Let me just echo Unfogged, and say that I hope Texas Attorney General Ronnie Earle really has the goods on Tom DeLay. From the charges that have been filed, and the arcane structure of campaign finance law, I'm not really convinced that there's a very strong case there. They have to prove not just that money changed hands, but that DeLay knew the diversion of corporate campaign contributions to the RNC was designed to circumvent state law. Tall order.

Meanwhile, I'm surprised that the person chosen to replace DeLay as Majority Leader in the House, Roy Blunt, is being investigated for ethics charges himself.

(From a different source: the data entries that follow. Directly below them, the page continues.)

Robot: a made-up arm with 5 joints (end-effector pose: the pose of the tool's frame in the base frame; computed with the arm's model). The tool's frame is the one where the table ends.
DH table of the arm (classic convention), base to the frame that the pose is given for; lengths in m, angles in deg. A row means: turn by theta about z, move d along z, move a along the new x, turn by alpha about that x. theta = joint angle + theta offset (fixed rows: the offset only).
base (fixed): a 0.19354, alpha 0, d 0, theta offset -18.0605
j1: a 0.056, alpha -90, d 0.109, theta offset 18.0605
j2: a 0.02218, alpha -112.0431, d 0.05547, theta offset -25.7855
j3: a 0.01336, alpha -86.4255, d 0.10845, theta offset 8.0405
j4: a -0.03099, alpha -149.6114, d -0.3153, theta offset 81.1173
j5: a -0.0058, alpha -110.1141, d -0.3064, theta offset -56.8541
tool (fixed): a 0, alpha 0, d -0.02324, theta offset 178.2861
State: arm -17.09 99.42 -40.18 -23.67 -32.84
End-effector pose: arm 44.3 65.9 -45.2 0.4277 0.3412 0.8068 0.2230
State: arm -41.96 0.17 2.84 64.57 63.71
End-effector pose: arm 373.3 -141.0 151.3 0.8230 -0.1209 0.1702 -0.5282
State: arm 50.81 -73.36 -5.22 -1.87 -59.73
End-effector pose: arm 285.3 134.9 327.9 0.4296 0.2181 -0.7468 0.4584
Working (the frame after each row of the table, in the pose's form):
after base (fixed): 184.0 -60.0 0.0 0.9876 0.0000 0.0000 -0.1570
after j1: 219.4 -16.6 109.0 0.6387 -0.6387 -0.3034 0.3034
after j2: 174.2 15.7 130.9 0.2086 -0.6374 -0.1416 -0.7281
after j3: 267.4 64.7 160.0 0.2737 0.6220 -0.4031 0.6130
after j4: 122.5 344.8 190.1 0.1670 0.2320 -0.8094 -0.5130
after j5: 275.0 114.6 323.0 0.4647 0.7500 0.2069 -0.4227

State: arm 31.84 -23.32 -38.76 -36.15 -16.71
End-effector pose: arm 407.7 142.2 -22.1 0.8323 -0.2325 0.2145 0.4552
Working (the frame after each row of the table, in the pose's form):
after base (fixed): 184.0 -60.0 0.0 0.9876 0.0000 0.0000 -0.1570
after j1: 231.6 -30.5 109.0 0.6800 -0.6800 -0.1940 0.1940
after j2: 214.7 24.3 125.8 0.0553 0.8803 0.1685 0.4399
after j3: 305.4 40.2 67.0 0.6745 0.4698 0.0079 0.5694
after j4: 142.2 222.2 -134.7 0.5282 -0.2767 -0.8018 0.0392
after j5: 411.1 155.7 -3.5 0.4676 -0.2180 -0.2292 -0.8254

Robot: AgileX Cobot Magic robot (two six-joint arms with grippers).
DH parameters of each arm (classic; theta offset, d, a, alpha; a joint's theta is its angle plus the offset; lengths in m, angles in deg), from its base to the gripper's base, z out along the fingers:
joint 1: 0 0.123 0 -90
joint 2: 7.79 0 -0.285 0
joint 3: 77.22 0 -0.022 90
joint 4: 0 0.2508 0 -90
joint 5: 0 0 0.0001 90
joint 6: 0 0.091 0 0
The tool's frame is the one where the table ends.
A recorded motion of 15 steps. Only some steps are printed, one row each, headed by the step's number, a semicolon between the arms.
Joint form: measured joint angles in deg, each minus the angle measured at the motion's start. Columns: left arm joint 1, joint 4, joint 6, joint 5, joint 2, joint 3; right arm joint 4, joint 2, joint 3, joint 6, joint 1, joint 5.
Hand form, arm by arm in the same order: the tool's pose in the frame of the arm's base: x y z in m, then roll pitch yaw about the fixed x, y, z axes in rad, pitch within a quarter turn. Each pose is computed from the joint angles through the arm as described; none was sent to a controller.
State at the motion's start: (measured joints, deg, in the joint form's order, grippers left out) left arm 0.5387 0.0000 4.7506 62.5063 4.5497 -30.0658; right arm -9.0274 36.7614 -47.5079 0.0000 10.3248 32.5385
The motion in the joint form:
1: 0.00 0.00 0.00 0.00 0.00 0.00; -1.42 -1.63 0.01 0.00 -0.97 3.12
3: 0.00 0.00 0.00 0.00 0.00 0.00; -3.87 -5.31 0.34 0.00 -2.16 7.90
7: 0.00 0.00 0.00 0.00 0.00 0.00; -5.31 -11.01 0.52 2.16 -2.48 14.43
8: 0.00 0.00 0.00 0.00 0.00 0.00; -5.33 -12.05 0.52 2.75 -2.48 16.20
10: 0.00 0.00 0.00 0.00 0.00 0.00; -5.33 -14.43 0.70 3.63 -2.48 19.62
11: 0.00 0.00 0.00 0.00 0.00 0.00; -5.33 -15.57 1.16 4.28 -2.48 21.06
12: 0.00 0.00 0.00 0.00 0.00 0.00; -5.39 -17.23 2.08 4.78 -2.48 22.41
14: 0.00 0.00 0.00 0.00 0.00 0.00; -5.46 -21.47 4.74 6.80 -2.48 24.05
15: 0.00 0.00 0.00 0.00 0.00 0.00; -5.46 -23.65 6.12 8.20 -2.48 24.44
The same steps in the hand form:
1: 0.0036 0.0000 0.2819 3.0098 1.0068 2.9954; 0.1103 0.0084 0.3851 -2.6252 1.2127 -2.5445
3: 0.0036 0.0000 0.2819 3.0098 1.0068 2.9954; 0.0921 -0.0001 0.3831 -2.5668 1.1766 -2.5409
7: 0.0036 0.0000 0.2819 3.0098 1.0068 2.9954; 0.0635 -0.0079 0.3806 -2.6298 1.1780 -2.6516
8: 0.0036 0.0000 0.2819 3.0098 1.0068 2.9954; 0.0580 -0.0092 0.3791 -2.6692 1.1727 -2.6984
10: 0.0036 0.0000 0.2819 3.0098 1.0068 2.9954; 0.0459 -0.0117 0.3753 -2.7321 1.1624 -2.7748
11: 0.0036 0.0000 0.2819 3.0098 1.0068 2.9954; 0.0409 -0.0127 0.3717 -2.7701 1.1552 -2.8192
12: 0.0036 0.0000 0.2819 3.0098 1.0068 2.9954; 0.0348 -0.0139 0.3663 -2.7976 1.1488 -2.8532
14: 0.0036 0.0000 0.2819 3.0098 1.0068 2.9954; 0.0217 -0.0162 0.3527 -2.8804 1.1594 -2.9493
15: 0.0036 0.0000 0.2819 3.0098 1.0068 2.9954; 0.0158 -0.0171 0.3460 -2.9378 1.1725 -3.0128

As he worked to unite the party and turn its attention back to the legislative agenda, Rep. Roy Blunt of Missouri, DeLay's successor as majority leader, faced ethics questions himself.

Records on file with the Federal Election Commission show that since 2003, Blunt's political action committee has paid $94,000 in salary to the consulting firm of Jim Ellis, a longtime associate of DeLay. Ellis has been indicted in the same case as DeLay, for allegedly conspiring to illegally influence the outcome of Texas legislative elections by channeling corporate money to Republican candidates.

Congressional watchdog groups and Democrats pointed to Blunt's employment of Ellis' firm, J.W. Ellis Co., as evidence of what they said is an atmosphere of corruption on Capitol Hill.

It's not even a separate case! What, exactly, are the Republicans thinking?

(Another sign of life in autumn: the start of a juicy new political cycle.)